I tried to cover all the paths in ggml_cpy, but there are a lot of them and only a few are hit in llama.cpp, so I have not tested every single one.
Perplexity (bs=512):
MASTER: perf_total_per_op_us[ CPY] = 309.170 ms
PR: perf_total_per_op_us[ CPY] = 132.353 ms
LoRA (quantize):
MASTER: perf_total_per_op_us[ CPY] = 45.780 ms
PR: perf_total_per_op_us[ CPY] = 5.255 ms
I'm barely seeing an improvement (AVX2, 4 cores). This is about the run time of llama_apply_lora_from_file_internal, right? Can you show exactly what command lines you use?
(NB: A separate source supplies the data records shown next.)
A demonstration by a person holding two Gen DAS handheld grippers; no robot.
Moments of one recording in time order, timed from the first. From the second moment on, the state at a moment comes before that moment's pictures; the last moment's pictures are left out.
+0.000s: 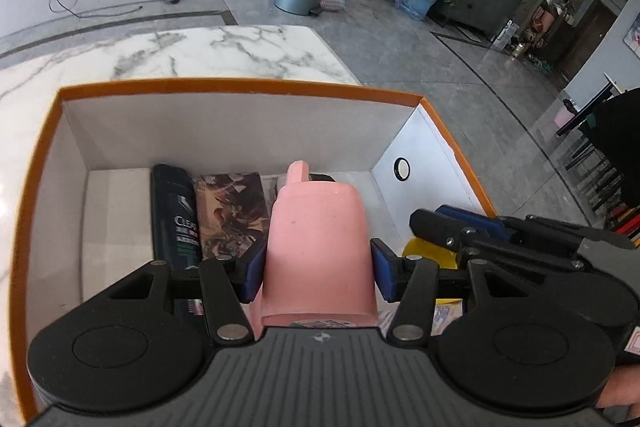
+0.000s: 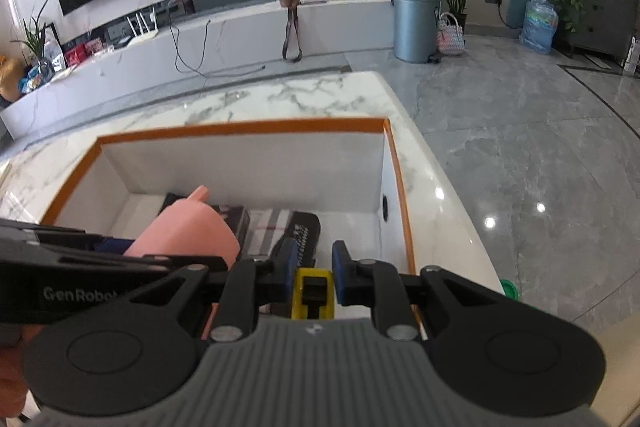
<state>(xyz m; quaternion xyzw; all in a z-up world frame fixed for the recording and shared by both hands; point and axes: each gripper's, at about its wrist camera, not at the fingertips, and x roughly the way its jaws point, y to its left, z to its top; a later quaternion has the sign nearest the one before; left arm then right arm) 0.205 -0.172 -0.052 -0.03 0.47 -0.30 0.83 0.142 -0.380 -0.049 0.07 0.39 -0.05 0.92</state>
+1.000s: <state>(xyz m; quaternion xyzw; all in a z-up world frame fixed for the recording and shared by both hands) 0.218 -0.211 -0.076 -0.07 0.53 -0.31 0.79 0.119 -0.413 -0.054 0.24 0.30 -0.10 0.92</state>
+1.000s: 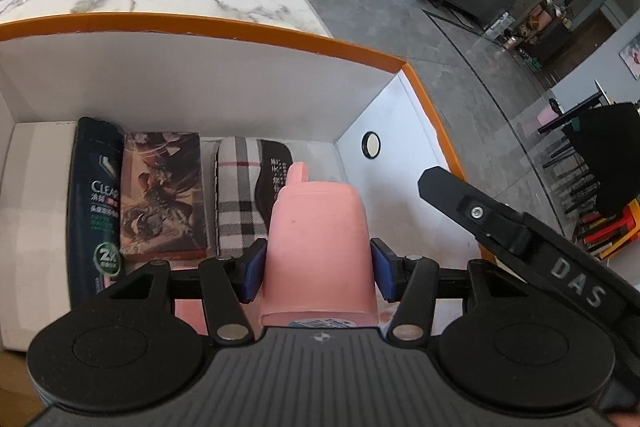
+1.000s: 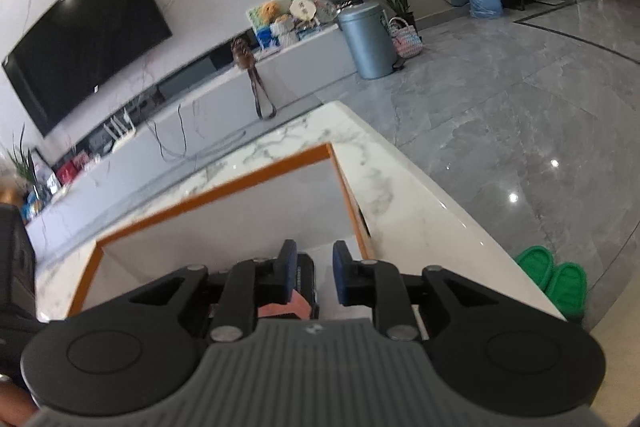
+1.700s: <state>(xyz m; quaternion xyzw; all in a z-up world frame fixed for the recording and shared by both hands) 0.231 -0.232 -0.083 -0.05 0.56 -0.28 0.78 0.118 -0.424 -0.051 0.27 0.27 -0.10 0.92</state>
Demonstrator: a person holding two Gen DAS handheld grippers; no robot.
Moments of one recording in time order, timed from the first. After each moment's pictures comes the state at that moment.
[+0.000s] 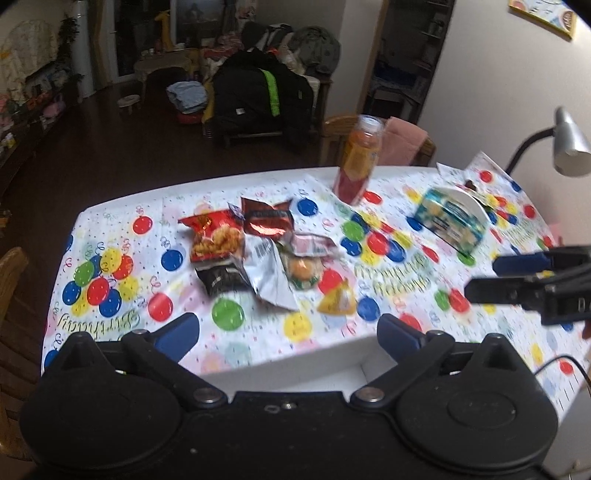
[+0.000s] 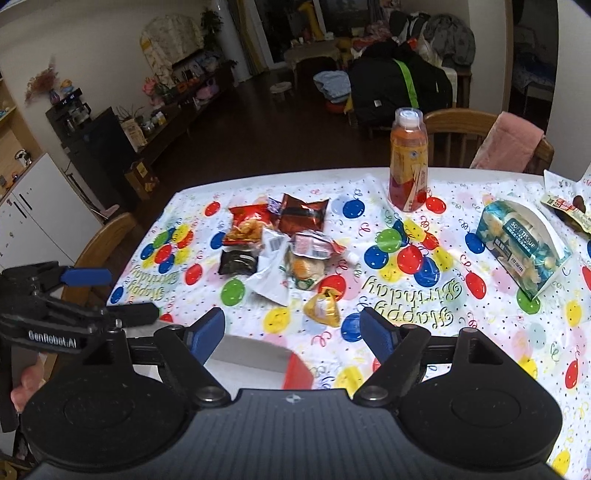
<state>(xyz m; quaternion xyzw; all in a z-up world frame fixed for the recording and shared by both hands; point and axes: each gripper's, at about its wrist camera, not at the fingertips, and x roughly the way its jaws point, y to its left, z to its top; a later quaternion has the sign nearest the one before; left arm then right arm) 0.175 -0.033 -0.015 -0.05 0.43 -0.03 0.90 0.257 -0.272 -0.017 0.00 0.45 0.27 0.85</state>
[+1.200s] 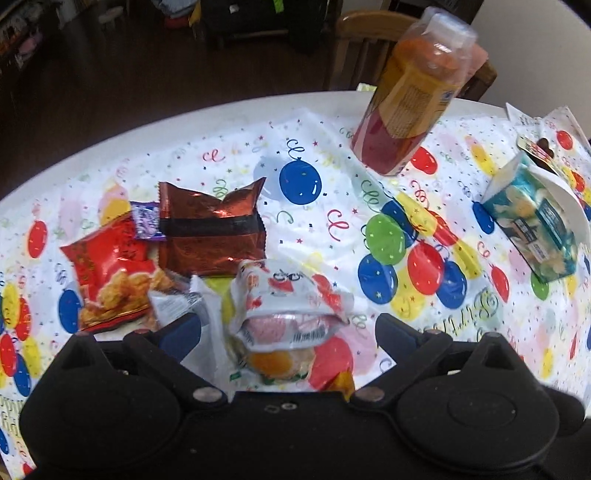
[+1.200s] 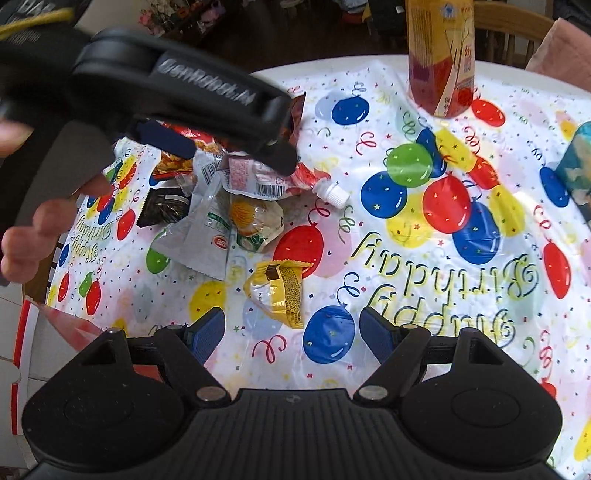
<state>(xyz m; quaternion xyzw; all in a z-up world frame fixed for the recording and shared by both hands) 0.421 -0.087 -0.139 -0.04 0.60 -0.02 0.80 0.386 -0.247 -0.180 -0.01 0.57 0.31 0.76</state>
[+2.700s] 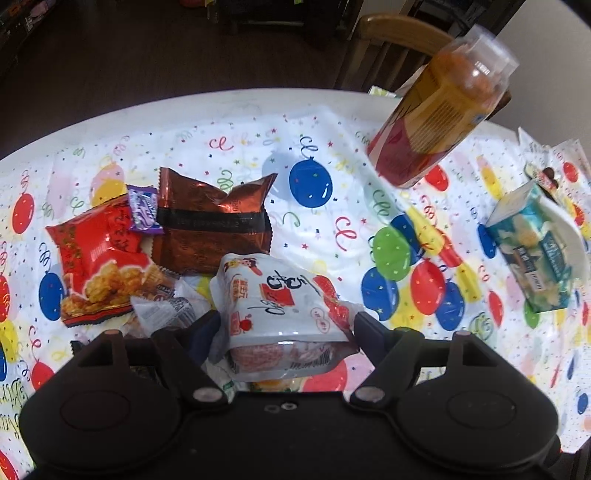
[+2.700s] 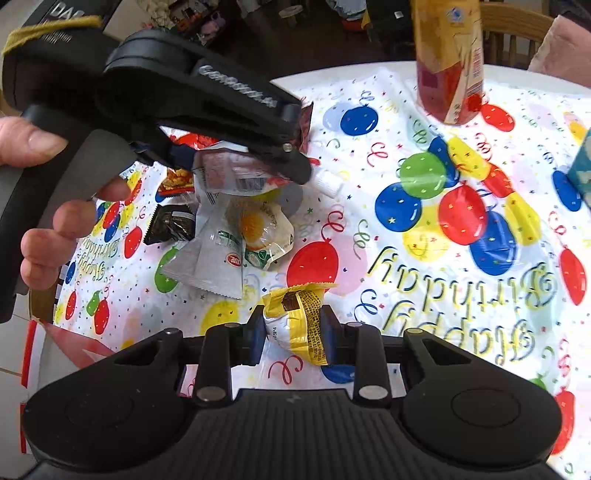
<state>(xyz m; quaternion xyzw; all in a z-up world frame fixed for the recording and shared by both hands) 0.429 -0.069 -0.142 -0.10 0.61 -0.01 0.79 0.387 -0.239 -0.176 0.01 0.56 0.31 0.77</state>
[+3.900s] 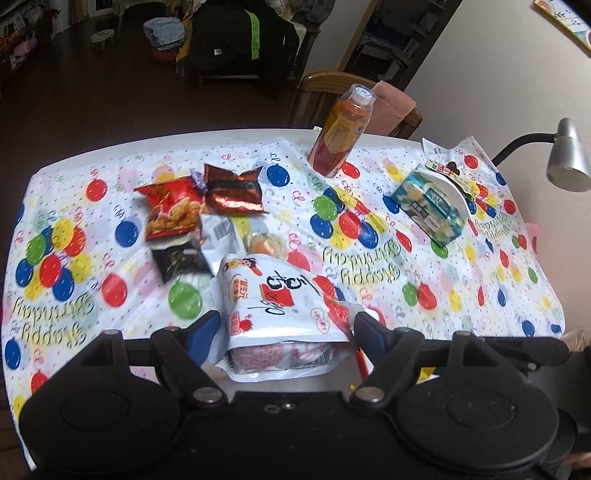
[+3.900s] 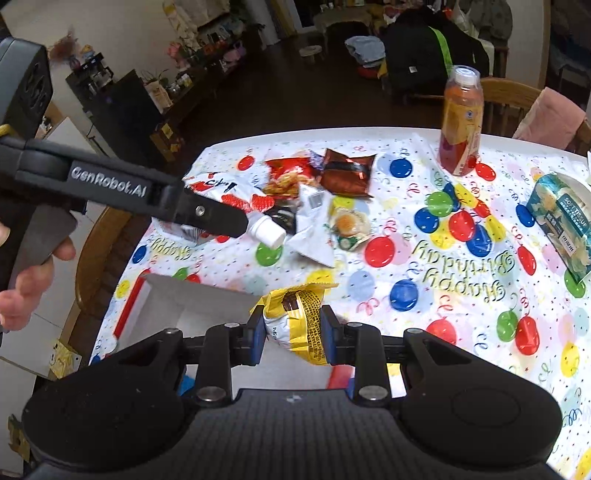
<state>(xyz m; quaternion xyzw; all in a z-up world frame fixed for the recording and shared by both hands) 0.227 -0.025 -0.014 -0.11 0.52 -0.08 0.84 0.239 -0.226 -0.044 -0.02 0.49 0.32 0.81</state>
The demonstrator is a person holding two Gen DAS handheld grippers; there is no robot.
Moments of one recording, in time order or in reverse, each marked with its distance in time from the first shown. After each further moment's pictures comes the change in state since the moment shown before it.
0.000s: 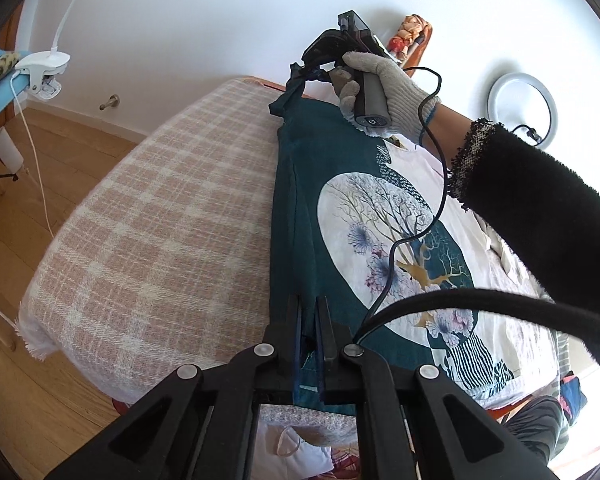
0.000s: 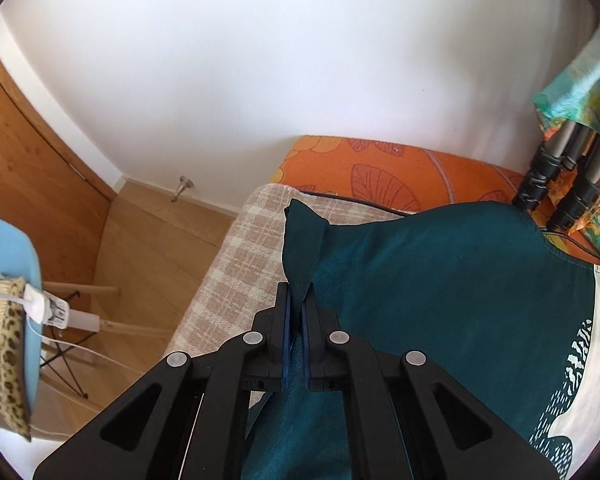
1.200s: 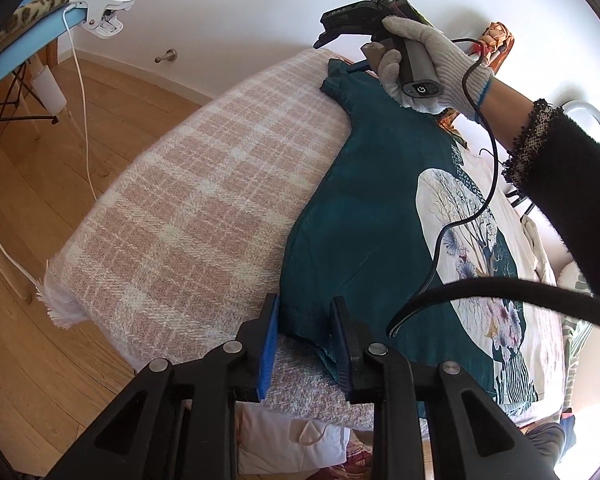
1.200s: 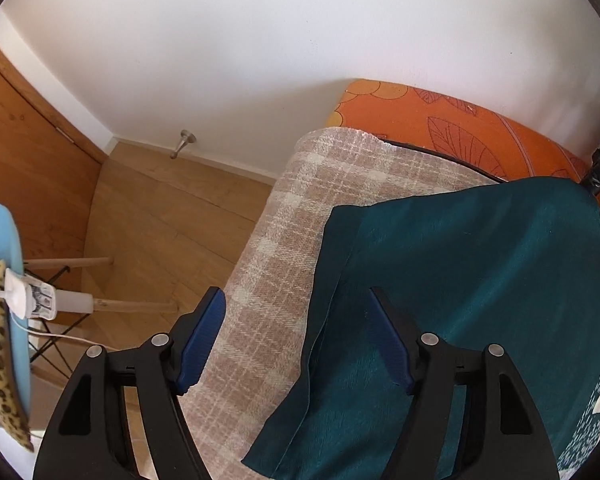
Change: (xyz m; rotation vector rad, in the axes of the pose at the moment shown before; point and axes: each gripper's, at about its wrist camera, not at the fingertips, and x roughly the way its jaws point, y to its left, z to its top) left arm 0.016 0.069 -0.004 -0.182 0.079 0.118; right arm 0.090 0.085 -0.011 -0.039 0.208 -0.063
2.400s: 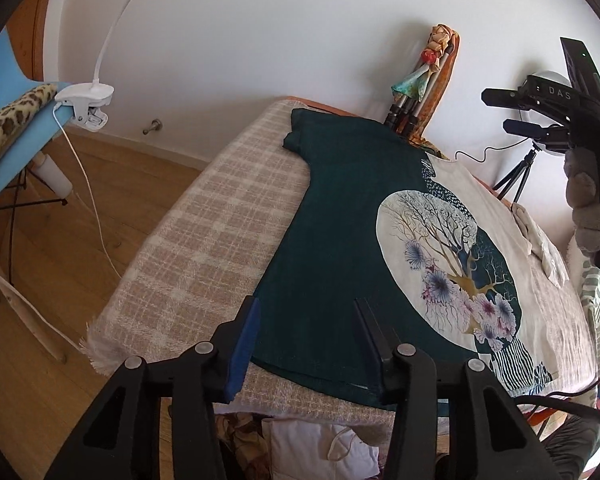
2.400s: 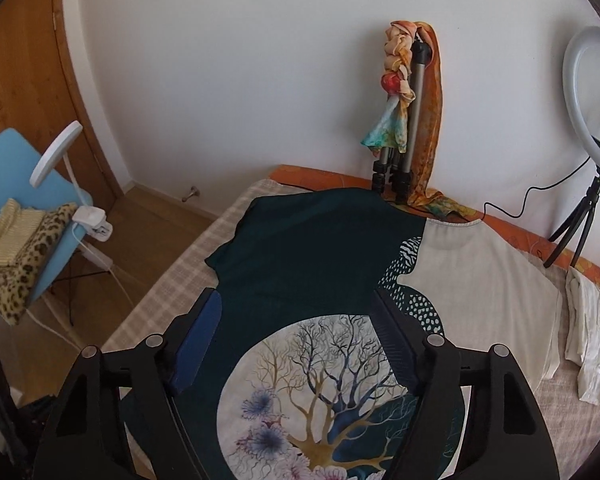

This path is only used when LoRA is applied using a different base model specified with --lora-base, otherwise the quantization is done in a ggml_add instead. You can use a command line similar to this one:
./main -m models/7B/ggml-model-q4_0.bin --lora lora/baize-lora-7B/ggml-adapter-model.bin --lora-base models/7B/ggml-model-f16.bin
Thanks @slaren . I'm seeing 17s on master and 16s with your PR.
Just because the SIMD optimizations were up for discussion: with quantize_row_q_reference in ggml_compute_forward_dup_f16, the difference is greater. Master 33s, this PR 20s.